O juiz determinou que será um juri a decidir se o comandante do Concordia será ou não acusado de múltiplo homicídio por negligência e por abandono de navio. De acordo com as testemunhas, Schettino tardou em admitir o acidente (minimizou-o mesmo) e pedir ajuda, o que atrasou as equipas de socorro.

Terá mentido, minimizando o acidente em duas ocasiões: primeiro aos passageiros que sentiram o embate, a quem comunicou que se tratava de um problema eléctrico já controlado, depois à capitania de Livorno, que comunicou com o navio alertada por uma passageira assustada; o comandante voltou a dizer ter-se tratado de um "pequeno problema eléctrico".

Schettino, segundo vários testemunhos, abandonou o navio perto da meia noite e meia (o embate com os rochedos da ilha de Giglio ocorreu às 9h30 da noite de sexta-feira), quando havia muita gente a bordo; a retirada dos passageiros da embarcação encalhada e tombada a 90 graus só terminou às seis da manhã. E terá ficado cerca de uma hora no seu barco salva-vidas, parado junto a um rochedo.

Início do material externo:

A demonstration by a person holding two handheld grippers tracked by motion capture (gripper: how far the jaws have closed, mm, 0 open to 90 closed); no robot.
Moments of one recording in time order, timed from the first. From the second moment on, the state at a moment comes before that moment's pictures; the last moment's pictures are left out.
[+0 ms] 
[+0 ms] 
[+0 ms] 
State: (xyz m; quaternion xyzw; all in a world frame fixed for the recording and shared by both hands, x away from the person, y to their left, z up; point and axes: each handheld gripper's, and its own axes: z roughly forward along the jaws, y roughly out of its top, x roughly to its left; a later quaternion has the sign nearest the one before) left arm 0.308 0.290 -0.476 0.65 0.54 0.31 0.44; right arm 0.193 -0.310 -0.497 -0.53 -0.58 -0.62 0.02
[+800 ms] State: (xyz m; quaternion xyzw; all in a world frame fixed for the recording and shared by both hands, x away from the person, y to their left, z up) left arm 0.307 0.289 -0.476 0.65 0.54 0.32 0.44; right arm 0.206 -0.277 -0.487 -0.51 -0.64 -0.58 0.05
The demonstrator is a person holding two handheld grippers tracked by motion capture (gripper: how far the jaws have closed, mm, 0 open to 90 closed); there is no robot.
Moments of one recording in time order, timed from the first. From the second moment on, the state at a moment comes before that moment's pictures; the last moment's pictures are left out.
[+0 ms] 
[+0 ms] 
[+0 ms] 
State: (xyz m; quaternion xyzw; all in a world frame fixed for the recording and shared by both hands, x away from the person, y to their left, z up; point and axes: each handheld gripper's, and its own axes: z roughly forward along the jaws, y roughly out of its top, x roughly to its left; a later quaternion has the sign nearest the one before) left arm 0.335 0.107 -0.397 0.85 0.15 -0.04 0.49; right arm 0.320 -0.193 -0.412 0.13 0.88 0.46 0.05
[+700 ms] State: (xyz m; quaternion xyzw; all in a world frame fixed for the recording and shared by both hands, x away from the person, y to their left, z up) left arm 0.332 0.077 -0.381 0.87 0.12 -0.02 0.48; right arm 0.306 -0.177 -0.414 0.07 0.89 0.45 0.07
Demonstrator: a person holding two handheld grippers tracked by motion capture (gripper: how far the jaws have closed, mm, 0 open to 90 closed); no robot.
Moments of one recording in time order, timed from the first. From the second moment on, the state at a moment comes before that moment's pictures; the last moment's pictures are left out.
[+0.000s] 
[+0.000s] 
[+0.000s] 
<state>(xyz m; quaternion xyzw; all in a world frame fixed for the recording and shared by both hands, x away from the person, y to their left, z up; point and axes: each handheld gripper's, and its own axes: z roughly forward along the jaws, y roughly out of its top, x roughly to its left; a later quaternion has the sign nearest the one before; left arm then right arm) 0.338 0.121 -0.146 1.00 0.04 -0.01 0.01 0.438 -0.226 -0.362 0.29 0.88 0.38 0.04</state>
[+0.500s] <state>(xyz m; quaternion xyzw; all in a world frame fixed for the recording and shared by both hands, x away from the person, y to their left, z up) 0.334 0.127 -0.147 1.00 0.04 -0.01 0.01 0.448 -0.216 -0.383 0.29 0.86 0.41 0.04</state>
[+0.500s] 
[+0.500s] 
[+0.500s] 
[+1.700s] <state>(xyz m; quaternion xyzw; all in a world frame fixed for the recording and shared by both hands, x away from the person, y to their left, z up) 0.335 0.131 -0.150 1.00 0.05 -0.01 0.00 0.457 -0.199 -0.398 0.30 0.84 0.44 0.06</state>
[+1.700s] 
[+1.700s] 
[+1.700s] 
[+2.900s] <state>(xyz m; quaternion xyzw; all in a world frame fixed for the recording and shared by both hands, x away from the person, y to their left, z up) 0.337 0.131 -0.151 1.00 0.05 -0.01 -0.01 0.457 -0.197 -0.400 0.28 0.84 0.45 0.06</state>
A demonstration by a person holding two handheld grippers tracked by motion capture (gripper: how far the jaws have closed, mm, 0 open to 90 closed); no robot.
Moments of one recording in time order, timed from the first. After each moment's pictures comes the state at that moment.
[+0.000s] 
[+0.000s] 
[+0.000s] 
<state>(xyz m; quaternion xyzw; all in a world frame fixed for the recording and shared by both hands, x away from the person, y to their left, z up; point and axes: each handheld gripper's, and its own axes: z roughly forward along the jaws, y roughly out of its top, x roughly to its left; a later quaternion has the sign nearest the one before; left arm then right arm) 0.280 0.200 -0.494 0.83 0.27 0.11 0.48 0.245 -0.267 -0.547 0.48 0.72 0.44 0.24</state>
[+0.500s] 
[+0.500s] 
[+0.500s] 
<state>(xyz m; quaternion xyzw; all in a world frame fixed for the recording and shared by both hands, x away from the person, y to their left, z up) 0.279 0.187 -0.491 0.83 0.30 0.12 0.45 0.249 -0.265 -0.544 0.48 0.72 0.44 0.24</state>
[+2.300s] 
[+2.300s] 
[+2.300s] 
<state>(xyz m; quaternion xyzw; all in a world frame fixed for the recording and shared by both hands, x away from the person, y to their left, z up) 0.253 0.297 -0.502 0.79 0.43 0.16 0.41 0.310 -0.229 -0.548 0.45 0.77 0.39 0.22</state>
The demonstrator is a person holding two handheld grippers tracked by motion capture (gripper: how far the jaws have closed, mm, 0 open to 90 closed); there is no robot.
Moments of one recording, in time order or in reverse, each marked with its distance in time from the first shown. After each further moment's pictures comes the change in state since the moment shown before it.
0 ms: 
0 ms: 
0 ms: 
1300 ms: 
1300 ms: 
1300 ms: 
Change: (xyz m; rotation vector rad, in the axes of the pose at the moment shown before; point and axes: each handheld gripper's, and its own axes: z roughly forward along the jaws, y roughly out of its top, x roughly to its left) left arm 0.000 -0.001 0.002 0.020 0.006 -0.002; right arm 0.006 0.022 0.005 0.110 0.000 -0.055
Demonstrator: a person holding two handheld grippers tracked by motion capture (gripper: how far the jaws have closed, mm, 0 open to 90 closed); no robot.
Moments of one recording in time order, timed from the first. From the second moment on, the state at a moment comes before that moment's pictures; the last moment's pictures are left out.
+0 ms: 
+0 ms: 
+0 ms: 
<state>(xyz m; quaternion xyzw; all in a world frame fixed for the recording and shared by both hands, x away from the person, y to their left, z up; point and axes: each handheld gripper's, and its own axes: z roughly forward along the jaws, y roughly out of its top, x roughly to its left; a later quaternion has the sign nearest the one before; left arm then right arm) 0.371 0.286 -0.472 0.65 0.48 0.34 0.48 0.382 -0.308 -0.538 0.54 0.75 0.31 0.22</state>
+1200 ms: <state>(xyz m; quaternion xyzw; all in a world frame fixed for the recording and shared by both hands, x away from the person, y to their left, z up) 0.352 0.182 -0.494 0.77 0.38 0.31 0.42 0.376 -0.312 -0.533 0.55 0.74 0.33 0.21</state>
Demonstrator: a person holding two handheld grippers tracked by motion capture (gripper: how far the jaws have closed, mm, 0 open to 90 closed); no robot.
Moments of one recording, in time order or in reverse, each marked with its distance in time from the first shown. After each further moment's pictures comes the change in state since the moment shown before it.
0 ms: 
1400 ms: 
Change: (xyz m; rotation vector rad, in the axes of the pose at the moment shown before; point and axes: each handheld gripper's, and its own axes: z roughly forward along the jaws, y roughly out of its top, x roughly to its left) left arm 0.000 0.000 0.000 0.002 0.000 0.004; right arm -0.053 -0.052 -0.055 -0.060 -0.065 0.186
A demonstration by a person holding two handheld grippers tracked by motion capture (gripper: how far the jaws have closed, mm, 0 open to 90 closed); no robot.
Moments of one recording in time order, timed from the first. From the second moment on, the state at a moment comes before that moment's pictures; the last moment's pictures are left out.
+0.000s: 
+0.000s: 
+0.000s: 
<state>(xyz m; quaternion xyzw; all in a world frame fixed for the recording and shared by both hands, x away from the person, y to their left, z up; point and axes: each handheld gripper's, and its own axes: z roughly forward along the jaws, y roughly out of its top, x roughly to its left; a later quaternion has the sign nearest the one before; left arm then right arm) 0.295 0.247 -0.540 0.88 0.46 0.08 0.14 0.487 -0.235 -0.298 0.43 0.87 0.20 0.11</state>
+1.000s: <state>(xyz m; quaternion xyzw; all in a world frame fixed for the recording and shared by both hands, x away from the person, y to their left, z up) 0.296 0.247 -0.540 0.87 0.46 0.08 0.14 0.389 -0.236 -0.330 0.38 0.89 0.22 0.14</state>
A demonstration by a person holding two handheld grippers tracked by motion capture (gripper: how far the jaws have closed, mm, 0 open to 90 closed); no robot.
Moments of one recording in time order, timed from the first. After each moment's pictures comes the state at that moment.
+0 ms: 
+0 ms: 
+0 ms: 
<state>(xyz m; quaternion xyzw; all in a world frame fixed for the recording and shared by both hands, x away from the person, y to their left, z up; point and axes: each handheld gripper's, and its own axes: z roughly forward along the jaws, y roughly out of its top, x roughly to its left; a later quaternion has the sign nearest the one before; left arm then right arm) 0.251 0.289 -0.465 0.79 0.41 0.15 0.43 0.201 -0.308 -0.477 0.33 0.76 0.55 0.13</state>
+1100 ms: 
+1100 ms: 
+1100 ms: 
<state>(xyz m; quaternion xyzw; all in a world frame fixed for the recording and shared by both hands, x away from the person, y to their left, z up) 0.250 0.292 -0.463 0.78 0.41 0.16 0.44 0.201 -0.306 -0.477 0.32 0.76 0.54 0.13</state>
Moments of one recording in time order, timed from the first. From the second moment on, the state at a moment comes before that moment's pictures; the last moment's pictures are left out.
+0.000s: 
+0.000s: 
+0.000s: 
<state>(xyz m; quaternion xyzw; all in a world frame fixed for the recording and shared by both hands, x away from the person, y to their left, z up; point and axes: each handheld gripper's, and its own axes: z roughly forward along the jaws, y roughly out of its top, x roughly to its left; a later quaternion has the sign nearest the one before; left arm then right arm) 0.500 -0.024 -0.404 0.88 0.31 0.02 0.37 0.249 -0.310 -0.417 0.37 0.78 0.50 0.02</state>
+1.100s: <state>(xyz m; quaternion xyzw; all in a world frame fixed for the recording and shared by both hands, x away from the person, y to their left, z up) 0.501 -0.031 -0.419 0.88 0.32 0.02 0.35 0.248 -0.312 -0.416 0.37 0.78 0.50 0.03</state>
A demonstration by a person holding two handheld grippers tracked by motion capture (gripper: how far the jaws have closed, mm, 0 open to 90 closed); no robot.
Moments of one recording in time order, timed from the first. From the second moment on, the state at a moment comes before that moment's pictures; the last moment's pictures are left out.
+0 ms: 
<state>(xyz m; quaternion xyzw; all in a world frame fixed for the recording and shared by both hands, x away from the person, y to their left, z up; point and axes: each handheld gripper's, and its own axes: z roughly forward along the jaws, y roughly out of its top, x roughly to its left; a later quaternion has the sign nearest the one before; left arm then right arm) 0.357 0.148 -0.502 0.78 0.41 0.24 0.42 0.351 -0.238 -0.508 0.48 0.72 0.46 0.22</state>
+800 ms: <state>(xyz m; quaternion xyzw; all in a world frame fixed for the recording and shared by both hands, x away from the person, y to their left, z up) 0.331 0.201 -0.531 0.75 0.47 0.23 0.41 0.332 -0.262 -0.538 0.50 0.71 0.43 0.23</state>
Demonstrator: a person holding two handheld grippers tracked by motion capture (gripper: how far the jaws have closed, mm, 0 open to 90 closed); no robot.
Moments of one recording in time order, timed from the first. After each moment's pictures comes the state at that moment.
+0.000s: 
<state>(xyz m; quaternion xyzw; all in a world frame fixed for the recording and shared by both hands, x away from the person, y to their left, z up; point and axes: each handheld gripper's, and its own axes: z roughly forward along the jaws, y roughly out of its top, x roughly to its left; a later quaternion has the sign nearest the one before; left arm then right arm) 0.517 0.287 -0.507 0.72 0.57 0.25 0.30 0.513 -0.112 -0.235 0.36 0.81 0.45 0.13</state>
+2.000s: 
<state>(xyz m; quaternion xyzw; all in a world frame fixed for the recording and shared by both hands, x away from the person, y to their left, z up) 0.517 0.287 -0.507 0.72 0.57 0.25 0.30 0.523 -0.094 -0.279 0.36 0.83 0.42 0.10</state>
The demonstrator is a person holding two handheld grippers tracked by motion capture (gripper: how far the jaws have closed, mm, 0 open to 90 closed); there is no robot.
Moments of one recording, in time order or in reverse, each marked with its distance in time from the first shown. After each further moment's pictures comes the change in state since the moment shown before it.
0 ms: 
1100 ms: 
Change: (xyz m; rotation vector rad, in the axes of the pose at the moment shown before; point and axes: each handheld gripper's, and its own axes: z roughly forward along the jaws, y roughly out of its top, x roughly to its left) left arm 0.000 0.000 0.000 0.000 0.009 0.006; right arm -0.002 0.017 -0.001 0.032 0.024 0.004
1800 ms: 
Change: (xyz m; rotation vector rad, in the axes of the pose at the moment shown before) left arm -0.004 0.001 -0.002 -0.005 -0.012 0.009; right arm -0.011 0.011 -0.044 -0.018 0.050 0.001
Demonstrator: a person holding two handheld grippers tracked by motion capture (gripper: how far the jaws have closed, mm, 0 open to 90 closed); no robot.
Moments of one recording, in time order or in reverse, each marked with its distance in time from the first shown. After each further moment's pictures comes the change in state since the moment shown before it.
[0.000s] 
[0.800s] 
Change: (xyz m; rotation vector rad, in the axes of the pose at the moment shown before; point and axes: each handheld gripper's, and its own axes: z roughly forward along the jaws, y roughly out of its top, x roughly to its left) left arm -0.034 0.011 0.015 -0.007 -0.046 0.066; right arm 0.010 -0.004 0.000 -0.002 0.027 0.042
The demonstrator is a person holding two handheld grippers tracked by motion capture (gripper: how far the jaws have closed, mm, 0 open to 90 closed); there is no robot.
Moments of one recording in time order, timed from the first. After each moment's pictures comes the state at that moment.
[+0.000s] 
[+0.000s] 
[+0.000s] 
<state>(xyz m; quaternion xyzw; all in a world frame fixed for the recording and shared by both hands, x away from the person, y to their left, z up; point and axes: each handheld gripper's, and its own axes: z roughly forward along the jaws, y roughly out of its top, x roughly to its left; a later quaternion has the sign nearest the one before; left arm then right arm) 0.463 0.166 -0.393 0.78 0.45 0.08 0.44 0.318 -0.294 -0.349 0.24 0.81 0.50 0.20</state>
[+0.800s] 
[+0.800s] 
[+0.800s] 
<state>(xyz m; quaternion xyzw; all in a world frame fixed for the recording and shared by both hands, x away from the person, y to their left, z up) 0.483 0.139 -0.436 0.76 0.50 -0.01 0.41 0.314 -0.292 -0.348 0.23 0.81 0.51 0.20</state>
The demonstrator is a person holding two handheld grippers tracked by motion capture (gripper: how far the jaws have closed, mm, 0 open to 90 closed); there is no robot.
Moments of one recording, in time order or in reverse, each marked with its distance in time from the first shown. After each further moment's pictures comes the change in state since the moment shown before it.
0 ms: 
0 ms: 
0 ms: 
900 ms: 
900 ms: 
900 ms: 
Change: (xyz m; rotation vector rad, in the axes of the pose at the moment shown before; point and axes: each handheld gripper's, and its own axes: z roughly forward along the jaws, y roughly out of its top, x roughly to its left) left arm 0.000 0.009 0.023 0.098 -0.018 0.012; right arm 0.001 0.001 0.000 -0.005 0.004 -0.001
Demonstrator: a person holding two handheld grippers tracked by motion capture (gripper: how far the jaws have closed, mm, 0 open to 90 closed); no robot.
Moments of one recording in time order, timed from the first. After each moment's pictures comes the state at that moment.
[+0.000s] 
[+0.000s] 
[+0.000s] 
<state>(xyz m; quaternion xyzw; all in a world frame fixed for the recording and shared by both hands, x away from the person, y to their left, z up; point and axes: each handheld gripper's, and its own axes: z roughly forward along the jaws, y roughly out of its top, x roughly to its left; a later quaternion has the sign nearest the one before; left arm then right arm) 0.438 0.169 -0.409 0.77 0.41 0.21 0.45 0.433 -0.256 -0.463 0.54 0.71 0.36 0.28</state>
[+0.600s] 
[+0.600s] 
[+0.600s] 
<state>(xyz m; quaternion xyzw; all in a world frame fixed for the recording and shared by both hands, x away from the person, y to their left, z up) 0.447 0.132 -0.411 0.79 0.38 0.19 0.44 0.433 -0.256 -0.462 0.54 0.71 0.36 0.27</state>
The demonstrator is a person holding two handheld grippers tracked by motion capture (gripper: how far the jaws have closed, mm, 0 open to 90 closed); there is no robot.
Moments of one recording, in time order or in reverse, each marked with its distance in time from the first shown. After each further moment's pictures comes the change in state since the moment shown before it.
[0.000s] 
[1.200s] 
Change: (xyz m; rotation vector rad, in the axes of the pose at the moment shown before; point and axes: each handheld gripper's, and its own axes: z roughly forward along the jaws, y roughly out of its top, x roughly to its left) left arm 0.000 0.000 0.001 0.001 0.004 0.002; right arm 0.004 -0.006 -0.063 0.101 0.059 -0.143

O comandante terá encalhado o navio propositadamente para evitar o naufrágio em águas mais profundas, tornando mais difícil a saída dos 4300 passageiros e tripulantes, defendeu o seu advogado, Bruno Leporatti. Uma manobra "lúcida" e "brilhante", defendeu Leporatti.

Do lado da acusação foi explicado que o rasgo de 50 metros num dos lados do casco inundou a casa das máquinas em dez minutos, tornando a nave ingovernável, pelo que, disseram, foi por acaso que o Concordia acabou encalhado a escassos 50 metros da costa e apenas com uma parte submersa.

Mais cinco corpos

As equipas de resgate encontraram hoje mais cinco corpos numa parte submersa da embarcação. Um porta-voz da Guarda Costeira disse aos jornalistas que os corpos estavam na popa e que todos usavam coletes salva-vidas.

Na segunda-feira, o presidente da empresa Costa Cruises, proprietária do Costa Concordia, confirmou que um “erro” do comandante esteve na origem do desastre. “A rota foi introduzida correctamente [no sistema de navegação]. O navio saiu de rota apenas devido a uma manobra do comandante. Temos de admitir os factos e não podemos negar que houve erro humano”, disse Luigi Foschi disse, citado pela Reuters. Não adiantou se a empresa tem um sistema de vigilância da rota dos seus navios no mar, que pudesse ter assinalado o desvio.

Até este acidente, fazia parte do espectáculo dos cruzeiros a aproximação à costa (os navios estão construídos para o poderem fazer) para que os passageiros vissem as terras por onde passavam. Em alguns casos, a passagem de um destes navios à noite era motivo de fogo de artifício.